Re: [PATCH 1/1] vfio/type1: Respect IOMMU reserved regions in vfio_test_domain_fgsp()

From: Niklas Schnelle
Date: Wed Jan 04 2023 - 04:53:13 EST


On Tue, 2023-01-03 at 19:39 -0400, Jason Gunthorpe wrote:
> On Mon, Jan 02, 2023 at 10:34:52AM +0100, Niklas Schnelle wrote:
> > Since commit cbf7827bc5dc ("iommu/s390: Fix potential s390_domain
> > aperture shrinking") the s390 IOMMU driver uses a reserved region
> > instead of an artificially shrunk aperture to restrict IOMMU use based
> > on the system provided DMA ranges of devices. In particular on current
> > machines this prevents use of DMA addresses below 2^32 for all devices.
> > While usually just IOMMU mapping below these addresses is
> > harmless. However our virtual ISM PCI device looks at new mappings on
> > IOTLB flush and immediately goes into the error state if such a mapping
> > violates its allowed DMA ranges. This then breaks pass-through of the
> > ISM device to a KVM guest.
> >
> > Analysing this we found that vfio_test_domain_fgsp() maps 2 pages at DMA
> > address 0 irrespective of the IOMMUs reserved regions. Even if usually
> > harmless this seems wrong in the general case so instead go through the
> > freshly updated IOVA list and try to find a range that isn't reserved
> > and fits 2 pages and use that for testing for fine grained super pages.
>
> Why does it matter? The s390 driver will not set fgsp=true, so if it
> fails because map fails or does a proper detection it shouldn't make a
> difference.
>
> IOW how does this actualy manifest into a failure?
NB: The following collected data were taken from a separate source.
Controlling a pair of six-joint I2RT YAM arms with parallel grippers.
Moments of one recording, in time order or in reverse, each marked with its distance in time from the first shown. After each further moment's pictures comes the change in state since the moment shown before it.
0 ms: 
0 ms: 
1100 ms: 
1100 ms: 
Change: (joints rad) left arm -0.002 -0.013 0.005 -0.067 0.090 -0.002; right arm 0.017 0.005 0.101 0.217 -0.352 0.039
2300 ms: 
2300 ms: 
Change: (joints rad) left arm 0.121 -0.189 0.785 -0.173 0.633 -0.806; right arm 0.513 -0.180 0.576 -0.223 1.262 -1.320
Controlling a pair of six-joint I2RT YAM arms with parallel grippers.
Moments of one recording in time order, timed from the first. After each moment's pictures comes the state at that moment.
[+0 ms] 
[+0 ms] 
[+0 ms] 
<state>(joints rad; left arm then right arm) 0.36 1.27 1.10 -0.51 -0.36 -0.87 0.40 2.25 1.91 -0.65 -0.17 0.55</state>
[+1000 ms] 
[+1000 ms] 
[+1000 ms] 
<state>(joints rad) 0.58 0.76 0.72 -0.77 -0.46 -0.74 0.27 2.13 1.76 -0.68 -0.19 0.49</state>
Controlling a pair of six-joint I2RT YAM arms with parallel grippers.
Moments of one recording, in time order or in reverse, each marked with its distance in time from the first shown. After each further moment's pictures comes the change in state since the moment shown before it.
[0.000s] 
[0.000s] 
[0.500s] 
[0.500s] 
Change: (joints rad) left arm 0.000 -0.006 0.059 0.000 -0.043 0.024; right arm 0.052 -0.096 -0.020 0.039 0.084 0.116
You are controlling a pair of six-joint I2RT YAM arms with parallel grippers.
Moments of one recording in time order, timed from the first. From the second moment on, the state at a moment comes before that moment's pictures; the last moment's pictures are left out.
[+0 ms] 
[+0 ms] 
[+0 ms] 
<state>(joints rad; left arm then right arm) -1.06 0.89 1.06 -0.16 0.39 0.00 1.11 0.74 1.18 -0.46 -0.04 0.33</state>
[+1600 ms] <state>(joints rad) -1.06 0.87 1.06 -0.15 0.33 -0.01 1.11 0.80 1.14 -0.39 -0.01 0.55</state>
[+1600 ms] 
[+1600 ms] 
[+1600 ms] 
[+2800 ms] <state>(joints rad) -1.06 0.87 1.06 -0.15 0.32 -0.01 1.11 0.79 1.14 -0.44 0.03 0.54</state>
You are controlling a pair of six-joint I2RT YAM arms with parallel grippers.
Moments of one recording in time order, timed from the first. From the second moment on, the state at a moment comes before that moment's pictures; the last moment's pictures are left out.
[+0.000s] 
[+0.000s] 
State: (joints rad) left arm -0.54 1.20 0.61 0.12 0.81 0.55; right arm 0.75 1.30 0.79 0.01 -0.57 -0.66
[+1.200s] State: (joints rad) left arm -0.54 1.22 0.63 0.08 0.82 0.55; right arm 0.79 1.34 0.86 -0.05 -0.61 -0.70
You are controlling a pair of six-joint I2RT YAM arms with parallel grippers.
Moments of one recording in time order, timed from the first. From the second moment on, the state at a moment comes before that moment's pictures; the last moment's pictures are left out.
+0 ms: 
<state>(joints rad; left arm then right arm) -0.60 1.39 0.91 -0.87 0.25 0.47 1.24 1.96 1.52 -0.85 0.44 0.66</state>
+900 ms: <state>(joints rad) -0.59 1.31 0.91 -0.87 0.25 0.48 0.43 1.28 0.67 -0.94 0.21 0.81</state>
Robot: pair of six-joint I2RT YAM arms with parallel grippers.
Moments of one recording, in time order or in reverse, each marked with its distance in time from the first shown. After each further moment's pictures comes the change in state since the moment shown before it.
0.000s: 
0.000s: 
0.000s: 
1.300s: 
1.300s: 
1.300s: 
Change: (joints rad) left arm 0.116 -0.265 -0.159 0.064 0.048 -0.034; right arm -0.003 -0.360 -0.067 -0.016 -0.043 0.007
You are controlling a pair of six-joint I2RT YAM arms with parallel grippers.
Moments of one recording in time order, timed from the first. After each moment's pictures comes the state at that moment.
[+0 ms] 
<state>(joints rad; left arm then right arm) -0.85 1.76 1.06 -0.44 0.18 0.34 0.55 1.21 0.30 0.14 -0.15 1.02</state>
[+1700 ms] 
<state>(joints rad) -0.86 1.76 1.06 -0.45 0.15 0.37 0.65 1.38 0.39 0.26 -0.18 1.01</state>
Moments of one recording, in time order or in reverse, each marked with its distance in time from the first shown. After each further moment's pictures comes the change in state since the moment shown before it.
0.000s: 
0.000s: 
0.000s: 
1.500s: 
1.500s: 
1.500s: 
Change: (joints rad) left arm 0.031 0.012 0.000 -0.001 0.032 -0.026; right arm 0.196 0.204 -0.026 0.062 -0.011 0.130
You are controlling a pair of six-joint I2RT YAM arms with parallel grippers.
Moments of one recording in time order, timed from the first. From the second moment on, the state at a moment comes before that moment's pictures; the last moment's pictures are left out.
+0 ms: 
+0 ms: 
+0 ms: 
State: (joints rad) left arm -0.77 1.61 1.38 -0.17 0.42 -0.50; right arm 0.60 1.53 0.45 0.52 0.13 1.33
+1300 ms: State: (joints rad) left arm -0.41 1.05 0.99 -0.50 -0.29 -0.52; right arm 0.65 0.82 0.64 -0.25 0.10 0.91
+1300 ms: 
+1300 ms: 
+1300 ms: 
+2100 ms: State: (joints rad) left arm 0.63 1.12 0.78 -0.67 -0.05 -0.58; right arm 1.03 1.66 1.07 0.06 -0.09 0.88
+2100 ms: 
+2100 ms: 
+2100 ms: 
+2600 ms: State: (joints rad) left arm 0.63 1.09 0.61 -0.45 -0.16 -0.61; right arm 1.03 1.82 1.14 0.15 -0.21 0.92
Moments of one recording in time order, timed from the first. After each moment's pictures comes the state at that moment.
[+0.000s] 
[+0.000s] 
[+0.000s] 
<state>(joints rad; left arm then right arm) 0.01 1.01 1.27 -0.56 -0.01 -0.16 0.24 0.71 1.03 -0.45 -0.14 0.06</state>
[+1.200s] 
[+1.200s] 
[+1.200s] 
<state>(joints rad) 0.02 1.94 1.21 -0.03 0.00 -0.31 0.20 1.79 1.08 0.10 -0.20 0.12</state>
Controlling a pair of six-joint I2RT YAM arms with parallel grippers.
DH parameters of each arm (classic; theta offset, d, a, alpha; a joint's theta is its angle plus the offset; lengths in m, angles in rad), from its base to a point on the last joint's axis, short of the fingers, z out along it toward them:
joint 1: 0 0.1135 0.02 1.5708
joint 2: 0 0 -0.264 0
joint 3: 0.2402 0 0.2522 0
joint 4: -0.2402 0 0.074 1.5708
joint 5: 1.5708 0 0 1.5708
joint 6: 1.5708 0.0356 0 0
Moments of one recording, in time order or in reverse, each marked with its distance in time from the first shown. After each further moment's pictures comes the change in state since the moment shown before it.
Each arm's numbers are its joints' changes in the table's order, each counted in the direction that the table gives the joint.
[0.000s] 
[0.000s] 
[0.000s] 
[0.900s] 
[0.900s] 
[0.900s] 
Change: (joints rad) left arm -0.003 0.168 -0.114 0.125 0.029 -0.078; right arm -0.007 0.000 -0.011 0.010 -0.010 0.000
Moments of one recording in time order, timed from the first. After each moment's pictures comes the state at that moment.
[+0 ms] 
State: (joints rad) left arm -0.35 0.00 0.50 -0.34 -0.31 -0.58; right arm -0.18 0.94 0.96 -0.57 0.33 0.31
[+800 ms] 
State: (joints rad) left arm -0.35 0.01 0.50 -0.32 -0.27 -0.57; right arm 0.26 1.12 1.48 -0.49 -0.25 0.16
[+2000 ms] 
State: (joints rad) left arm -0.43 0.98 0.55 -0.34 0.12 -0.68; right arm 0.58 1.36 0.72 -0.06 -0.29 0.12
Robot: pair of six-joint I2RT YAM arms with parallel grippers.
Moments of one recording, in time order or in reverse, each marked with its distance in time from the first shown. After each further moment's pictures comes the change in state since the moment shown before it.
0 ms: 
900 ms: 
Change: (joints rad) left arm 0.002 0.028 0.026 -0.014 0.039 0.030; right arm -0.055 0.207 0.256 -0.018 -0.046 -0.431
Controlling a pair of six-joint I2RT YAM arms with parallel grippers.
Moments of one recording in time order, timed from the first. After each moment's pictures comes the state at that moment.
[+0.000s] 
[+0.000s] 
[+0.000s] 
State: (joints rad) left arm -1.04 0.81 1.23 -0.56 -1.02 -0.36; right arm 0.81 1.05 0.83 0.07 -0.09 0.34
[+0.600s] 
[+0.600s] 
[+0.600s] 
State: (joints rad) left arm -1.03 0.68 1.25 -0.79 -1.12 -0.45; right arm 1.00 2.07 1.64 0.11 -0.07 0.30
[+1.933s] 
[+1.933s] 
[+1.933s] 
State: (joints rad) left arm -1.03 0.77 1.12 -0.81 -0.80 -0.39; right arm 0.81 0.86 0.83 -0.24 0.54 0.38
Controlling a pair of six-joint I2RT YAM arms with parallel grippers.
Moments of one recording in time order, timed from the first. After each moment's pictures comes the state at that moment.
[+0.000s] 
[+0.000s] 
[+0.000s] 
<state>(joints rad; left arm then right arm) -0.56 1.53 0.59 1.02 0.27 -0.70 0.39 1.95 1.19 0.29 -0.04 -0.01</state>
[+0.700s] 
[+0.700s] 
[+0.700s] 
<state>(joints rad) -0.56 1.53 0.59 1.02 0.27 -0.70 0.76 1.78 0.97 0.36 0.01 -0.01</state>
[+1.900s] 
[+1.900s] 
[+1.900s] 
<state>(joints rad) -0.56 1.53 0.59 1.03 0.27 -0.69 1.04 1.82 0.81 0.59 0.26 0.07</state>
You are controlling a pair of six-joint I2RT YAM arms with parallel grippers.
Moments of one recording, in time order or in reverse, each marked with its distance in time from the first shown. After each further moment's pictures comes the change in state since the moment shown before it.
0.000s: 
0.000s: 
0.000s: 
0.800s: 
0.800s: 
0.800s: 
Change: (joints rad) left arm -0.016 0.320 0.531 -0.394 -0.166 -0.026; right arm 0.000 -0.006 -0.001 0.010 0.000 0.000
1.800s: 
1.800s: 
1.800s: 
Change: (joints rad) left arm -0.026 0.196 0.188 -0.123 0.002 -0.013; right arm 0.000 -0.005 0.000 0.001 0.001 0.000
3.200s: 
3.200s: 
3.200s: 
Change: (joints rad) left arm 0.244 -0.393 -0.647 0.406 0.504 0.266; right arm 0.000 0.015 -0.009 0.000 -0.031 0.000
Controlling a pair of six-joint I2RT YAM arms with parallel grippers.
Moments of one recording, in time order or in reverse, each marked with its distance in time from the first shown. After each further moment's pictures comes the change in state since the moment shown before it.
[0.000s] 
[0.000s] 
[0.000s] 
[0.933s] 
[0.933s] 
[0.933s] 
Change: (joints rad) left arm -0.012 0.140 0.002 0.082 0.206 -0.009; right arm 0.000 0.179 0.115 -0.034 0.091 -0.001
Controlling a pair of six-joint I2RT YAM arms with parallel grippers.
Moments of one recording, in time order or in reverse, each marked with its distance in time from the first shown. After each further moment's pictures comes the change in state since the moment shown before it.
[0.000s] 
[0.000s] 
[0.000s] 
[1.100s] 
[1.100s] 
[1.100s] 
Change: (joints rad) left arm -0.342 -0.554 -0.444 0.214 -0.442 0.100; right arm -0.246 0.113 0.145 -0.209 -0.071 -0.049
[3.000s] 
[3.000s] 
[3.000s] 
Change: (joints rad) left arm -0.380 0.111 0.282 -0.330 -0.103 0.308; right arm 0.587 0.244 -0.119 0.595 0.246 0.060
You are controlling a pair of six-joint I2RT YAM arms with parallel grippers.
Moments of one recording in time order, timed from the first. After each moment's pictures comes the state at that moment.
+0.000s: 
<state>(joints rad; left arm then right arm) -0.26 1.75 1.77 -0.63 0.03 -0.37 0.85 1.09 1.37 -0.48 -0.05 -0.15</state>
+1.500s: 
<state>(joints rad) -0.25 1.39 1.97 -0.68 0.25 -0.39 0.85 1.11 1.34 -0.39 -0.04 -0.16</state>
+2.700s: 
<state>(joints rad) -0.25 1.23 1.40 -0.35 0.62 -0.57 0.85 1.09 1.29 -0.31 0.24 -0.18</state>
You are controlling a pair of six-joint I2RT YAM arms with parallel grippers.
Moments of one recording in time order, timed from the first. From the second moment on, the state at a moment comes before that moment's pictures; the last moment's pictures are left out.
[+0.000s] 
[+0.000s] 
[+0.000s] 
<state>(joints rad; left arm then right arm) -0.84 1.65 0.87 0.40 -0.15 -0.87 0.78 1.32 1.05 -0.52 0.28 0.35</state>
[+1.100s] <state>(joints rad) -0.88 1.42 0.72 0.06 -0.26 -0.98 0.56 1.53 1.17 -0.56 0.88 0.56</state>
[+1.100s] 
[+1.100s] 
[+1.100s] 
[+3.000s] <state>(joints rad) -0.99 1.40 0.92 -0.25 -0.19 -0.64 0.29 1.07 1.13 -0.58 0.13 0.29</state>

Oh, yeah I agree that's what I meant by saying that just mapping should
usually be harmless. This is indeedthe case for all normal PCI devices
on s390 there it doesn't matter. 

The problem manifests only with ISM devices which are a special s390
virtual PCI device that is implemented in the machine hypervisor. This
device is used for high speed cross-LPAR (Logical Partition)
communication, basically it allows two LPARs that previously exchanged
an authentication token to memcpy between their partitioned memory
using the virtual device. For copying a receiving LPAR will IOMMU map a
region of memory for the ISM device that it will allow DMAing into
(memcpy by the hypervisor). All other regions remain unmapped and thus
inaccessible. In preparation the device emulation in the machine
hypervisor intercepts the IOTLB flush and looks at the IOMMU
translation tables performing e.g. size and alignment checks I presume,
one of these checks against the start/end DMA boundaries. This check
fails which leads to the virtual ISM device being put into an error
state. Being in an error state it then fails to be initialized by the
guest driver later on.

>
> > - if (!ret) {
> > - size_t unmapped = iommu_unmap(domain->domain, 0, PAGE_SIZE);
> > + list_for_each_entry(region, regions, list) {
> > + if (region->end - region->start < PAGE_SIZE * 2)
> > + continue;
> >
> > - if (unmapped == PAGE_SIZE)
> > - iommu_unmap(domain->domain, PAGE_SIZE, PAGE_SIZE);
> > - else
> > - domain->fgsp = true;
> > + ret = iommu_map(domain->domain, region->start, page_to_phys(pages), PAGE_SIZE * 2,
> > + IOMMU_READ | IOMMU_WRITE | IOMMU_CACHE);
>
> The region also needs to have 'region->start % (PAGE_SIZE*2) == 0' for the
> test to work
>
> Jason

Ah okay makes sense, I guess that check could easily be added.